* _EXERCISE INSTRUCTIONS_: Line tally for "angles": state how many lines of the entries include it, with no other text.

---

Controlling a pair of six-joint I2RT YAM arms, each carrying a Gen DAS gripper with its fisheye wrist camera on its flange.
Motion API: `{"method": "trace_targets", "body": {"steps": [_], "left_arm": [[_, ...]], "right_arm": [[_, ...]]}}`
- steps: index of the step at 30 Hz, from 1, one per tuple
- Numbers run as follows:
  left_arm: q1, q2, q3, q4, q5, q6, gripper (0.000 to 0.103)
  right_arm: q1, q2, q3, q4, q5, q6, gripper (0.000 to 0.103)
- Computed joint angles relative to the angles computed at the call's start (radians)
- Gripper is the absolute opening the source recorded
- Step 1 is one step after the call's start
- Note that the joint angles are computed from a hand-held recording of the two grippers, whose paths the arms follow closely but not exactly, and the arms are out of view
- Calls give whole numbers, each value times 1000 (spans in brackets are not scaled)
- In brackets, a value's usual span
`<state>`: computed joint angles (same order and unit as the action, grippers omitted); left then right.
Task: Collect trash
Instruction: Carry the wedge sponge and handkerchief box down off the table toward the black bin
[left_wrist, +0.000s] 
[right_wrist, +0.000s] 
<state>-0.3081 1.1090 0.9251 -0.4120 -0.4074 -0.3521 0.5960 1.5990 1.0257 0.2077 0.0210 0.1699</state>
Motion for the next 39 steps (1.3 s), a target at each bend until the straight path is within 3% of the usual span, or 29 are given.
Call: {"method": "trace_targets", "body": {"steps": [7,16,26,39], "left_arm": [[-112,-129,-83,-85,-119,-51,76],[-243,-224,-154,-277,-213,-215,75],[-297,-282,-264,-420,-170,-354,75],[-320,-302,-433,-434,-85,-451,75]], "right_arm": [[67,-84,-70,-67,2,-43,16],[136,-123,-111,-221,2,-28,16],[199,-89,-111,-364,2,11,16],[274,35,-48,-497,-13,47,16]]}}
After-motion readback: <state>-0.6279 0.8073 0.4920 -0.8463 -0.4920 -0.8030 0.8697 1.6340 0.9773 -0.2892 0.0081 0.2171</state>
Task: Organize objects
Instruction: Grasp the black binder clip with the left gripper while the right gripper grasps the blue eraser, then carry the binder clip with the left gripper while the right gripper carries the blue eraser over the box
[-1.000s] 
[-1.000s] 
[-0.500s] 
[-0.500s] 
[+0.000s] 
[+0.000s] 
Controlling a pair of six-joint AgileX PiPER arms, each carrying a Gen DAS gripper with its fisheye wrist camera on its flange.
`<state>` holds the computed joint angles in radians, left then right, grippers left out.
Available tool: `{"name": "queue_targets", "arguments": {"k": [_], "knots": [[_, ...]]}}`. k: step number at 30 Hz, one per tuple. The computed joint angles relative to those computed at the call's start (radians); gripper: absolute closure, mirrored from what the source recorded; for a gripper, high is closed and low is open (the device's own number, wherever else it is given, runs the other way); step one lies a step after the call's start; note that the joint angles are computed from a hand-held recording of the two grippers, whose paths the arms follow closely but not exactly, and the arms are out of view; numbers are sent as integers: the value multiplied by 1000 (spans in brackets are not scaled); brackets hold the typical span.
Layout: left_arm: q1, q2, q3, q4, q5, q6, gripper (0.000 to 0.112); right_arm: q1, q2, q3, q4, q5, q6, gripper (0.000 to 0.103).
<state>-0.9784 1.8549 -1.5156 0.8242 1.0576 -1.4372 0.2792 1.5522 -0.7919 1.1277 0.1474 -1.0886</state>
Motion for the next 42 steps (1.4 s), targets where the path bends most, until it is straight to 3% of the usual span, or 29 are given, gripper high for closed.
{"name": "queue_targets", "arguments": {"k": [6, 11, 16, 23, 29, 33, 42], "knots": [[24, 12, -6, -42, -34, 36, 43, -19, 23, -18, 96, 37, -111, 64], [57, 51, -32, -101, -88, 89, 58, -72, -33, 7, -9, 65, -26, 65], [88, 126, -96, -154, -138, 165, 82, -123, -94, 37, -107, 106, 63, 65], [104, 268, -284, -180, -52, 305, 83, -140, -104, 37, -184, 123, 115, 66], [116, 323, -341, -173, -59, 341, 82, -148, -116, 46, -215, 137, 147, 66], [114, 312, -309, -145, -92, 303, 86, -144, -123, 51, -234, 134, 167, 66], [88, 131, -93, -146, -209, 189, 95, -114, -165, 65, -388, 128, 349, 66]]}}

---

* _RESULT FOR THIS TASK_: 5